▶ **Work order**
Your response should be the complete listing, copied exactly.

▶ **Data supplied**
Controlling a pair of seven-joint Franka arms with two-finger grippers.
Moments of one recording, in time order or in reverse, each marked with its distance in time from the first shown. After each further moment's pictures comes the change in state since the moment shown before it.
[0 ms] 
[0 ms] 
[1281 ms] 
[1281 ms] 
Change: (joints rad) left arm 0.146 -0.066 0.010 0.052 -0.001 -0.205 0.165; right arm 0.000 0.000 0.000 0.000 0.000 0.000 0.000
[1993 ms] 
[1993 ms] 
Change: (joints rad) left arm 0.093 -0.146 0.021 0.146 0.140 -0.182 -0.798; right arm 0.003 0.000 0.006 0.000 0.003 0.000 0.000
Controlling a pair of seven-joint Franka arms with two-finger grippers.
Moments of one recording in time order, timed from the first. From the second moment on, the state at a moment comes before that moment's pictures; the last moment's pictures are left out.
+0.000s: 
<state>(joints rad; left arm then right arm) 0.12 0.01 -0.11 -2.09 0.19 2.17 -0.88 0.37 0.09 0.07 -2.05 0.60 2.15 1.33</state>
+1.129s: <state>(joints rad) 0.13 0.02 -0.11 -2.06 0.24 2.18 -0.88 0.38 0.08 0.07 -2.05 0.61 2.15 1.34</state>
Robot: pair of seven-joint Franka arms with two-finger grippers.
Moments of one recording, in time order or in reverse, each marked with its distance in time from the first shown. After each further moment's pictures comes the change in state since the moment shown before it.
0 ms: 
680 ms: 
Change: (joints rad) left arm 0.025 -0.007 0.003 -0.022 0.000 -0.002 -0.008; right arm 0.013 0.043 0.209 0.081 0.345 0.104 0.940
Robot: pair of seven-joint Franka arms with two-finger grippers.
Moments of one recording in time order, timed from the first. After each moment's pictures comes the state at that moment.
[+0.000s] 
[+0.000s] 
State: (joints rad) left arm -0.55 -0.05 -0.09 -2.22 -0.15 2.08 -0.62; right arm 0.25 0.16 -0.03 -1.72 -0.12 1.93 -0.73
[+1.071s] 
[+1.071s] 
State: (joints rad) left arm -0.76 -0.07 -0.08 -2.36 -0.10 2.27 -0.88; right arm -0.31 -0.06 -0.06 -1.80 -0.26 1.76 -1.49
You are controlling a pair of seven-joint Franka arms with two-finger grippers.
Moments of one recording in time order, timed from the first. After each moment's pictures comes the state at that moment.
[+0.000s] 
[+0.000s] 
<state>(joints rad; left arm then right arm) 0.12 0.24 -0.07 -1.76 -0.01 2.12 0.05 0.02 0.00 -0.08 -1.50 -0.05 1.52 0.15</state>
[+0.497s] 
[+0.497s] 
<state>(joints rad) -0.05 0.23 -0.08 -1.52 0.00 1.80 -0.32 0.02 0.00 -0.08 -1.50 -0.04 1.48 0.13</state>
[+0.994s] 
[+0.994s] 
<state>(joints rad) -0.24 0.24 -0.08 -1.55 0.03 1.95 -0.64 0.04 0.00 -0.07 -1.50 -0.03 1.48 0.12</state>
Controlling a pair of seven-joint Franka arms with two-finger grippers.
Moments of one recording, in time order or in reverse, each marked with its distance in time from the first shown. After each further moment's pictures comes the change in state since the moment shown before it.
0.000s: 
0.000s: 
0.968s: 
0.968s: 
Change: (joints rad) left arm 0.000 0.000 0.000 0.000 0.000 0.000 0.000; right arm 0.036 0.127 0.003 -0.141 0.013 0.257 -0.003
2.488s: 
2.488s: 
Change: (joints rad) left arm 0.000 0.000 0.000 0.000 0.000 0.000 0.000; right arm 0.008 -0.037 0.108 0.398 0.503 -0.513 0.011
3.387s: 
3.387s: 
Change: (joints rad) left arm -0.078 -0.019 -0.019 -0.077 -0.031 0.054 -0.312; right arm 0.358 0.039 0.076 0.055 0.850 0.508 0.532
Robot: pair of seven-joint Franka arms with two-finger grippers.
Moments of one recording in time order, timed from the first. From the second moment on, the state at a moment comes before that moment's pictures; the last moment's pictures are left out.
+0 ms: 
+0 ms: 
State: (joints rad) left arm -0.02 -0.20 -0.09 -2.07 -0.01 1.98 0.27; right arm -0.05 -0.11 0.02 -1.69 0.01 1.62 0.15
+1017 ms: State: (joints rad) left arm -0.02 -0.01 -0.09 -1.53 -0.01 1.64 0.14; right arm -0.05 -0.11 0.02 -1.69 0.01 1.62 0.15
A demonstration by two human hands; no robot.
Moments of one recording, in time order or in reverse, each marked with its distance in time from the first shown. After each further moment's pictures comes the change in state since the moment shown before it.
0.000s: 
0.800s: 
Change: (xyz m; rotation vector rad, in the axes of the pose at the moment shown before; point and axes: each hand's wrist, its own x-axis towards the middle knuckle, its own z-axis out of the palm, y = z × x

▶ **Exercise solution**
Controlling a pair of seven-joint Franka arms with two-finger grippers.
Moments of one recording, in time order or in reverse, each marked with its distance in time from the first shown. After each further moment's pictures comes the change in state since the moment shown before it.
[0 ms] 
[0 ms] 
[1281 ms] 
[1281 ms] 
Change: (joints rad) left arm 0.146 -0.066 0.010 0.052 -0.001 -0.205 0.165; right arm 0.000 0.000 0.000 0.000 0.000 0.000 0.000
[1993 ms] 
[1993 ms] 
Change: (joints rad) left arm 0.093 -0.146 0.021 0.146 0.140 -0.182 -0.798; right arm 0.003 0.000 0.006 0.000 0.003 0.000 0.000
Controlling a pair of seven-joint Franka arms with two-finger grippers.
Moments of one recording in time order, timed from the first. From the second moment on, the state at a moment comes before that moment's pictures; the last moment's pictures are left out.
+0.000s: 
<state>(joints rad; left arm then right arm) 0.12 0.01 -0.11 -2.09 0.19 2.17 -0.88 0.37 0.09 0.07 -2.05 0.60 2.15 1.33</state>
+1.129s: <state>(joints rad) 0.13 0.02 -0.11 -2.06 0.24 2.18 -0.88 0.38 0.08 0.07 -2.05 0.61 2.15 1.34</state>
Robot: pair of seven-joint Franka arms with two-finger grippers.
Moments of one recording, in time order or in reverse, each marked with its distance in time from the first shown. After each further moment's pictures comes the change in state since the moment shown before it.
0 ms: 
680 ms: 
Change: (joints rad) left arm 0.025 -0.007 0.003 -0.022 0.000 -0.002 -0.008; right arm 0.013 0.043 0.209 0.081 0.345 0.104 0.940
Robot: pair of seven-joint Franka arms with two-finger grippers.
Moments of one recording in time order, timed from the first. After each moment's pictures comes the state at that moment.
[+0.000s] 
[+0.000s] 
State: (joints rad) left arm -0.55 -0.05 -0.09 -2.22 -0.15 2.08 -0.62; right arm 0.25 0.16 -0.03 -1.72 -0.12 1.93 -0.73
[+1.071s] 
[+1.071s] 
State: (joints rad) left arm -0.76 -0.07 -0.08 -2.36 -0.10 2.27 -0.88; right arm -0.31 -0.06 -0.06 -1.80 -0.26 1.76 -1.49
You are controlling a pair of seven-joint Franka arms with two-finger grippers.
Moments of one recording in time order, timed from the first. After each moment's pictures comes the state at that moment.
[+0.000s] 
[+0.000s] 
<state>(joints rad; left arm then right arm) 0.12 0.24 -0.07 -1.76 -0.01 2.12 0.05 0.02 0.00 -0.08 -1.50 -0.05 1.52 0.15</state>
[+0.497s] 
[+0.497s] 
<state>(joints rad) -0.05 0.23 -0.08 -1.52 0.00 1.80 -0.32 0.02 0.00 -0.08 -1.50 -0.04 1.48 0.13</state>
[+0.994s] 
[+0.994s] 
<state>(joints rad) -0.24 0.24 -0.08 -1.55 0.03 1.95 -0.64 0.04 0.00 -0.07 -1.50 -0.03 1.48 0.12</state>
Controlling a pair of seven-joint Franka arms with two-finger grippers.
Moments of one recording, in time order or in reverse, each marked with its distance in time from the first shown. After each further moment's pictures comes the change in state since the moment shown before it.
0.000s: 
0.000s: 
0.968s: 
0.968s: 
Change: (joints rad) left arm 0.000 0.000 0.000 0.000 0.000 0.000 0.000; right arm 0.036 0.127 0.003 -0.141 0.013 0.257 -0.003
2.488s: 
2.488s: 
Change: (joints rad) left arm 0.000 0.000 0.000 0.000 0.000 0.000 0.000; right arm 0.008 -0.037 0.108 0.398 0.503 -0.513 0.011
3.387s: 
3.387s: 
Change: (joints rad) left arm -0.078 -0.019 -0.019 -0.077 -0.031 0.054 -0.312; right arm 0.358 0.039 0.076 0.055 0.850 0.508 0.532
Robot: pair of seven-joint Franka arms with two-finger grippers.
Moments of one recording in time order, timed from the first. From the second moment on, the state at a moment comes before that moment's pictures; the last moment's pictures are left out.
+0 ms: 
+0 ms: 
State: (joints rad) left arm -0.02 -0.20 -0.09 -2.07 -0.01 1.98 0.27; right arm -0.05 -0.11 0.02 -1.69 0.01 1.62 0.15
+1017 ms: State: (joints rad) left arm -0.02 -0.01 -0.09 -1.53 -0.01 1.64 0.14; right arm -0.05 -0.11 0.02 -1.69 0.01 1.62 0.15
A demonstration by two human hands; no robot.
Moments of one recording, in time order or in reverse, each marked with its distance in time from the first shown. After each further moment's pictures comes the change in state since the moment shown before it.
0.000s: 
0.800s: 
Change: (xyz m; rotation vector rad, in the axes of the pose at the moment shown before; point and axes: each hand's wrist, its own x-axis towards the middle knuckle, its own z-axis out of the palm, y = z × x

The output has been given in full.